3D Bayesian Variational Full Waveform Inversion

Abstract: Seismic full-waveform inversion (FWI) provides high resolution images of the subsurface by exploiting information in the recorded seismic waveforms. This is achieved by solving a highly nonnlinear and nonunique inverse problem. Bayesian inference is therefore used to quantify uncertainties in the solution. Variational inference is a method that provides probabilistic, Bayesian solutions efficiently using optimization. The method has been applied to 2D FWI problems to produce full Bayesian posterior distributions. However, due to higher dimensionality and more expensive computational cost, the performance of the method in 3D FWI problems remains unknown. We apply three variational inference methods to 3D FWI and analyse their performance.

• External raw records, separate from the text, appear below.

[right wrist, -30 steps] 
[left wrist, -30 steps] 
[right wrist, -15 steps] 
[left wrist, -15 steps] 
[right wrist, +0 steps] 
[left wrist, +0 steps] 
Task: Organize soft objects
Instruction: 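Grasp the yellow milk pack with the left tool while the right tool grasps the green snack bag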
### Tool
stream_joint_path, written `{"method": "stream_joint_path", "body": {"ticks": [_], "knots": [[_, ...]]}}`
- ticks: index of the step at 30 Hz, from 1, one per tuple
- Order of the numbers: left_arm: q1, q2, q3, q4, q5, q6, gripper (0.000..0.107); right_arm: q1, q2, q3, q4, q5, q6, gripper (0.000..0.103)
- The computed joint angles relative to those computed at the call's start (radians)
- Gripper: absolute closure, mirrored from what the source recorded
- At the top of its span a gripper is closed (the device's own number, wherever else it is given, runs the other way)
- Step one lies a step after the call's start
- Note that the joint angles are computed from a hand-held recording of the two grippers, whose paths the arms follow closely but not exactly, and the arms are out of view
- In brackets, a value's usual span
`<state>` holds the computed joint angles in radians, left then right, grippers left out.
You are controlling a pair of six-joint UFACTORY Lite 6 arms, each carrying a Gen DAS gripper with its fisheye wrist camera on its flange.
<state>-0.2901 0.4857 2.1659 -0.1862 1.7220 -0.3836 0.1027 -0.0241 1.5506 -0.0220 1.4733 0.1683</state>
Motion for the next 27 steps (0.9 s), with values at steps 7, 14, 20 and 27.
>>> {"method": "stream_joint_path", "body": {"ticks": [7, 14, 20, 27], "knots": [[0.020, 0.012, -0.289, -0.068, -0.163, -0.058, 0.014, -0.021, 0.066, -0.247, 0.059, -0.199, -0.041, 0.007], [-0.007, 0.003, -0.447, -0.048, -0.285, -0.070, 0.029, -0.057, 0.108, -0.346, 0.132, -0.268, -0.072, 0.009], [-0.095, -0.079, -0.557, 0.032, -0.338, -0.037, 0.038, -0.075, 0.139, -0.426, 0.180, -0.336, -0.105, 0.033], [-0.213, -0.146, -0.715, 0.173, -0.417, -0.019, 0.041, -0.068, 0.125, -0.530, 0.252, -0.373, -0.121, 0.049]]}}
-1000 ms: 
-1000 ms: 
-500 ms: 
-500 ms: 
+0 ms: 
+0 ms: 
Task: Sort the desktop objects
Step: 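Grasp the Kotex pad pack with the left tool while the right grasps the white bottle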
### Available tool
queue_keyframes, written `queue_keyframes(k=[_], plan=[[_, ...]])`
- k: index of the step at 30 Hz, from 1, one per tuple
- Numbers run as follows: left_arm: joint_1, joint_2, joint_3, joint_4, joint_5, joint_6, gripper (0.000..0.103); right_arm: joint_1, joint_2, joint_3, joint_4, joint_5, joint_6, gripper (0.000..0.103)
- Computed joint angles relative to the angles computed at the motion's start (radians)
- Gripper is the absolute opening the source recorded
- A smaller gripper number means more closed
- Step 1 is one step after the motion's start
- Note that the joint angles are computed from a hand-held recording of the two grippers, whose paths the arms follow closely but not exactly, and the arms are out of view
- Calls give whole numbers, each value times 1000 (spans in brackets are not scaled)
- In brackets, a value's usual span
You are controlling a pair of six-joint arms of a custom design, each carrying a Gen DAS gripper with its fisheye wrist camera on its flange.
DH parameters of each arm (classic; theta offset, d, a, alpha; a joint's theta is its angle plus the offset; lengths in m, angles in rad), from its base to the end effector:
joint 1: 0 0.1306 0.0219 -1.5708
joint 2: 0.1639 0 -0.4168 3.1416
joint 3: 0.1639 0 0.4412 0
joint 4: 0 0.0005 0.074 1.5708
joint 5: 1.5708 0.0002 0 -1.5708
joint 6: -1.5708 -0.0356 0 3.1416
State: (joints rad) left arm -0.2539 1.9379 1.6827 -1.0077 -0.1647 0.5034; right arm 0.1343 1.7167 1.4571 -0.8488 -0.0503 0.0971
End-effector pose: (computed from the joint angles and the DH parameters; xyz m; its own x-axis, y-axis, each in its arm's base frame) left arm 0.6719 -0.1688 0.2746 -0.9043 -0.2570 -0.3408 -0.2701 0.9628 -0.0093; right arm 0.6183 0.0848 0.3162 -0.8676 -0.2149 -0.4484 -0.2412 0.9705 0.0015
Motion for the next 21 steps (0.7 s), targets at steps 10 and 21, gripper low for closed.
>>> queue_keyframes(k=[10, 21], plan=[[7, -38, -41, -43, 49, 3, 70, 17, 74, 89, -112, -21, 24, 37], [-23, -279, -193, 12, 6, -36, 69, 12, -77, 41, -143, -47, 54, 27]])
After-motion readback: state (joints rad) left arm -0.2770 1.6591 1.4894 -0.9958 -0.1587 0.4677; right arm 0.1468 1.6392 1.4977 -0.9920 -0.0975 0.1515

Specifically we apply automatic differential variational inference (ADVI), Stein variational gradient descent (SVGD) and stochastic SVGD (sSVGD), to a 3D FWI problem, and compare their results and computational cost. The results show that ADVI is the most computationally efficient method but systematically underestimates the uncertainty. The method can therefore be used to provide relatively rapid but approximate insights into the subsurface together with a lower bound estimate of the uncertainty. SVGD demands the highest computational cost, and still produces biased results. In contrast, by including a randomized term in the SVGD dynamics, sSVGD becomes a Markov chain Monte Carlo method and provides the most accurate results at intermediate computational cost. We thus conclude that 3D variational full-waveform inversion is practically applicable, at least in small problems, and can be used to image the Earth's interior and to provide reasonable uncertainty estimates on those images.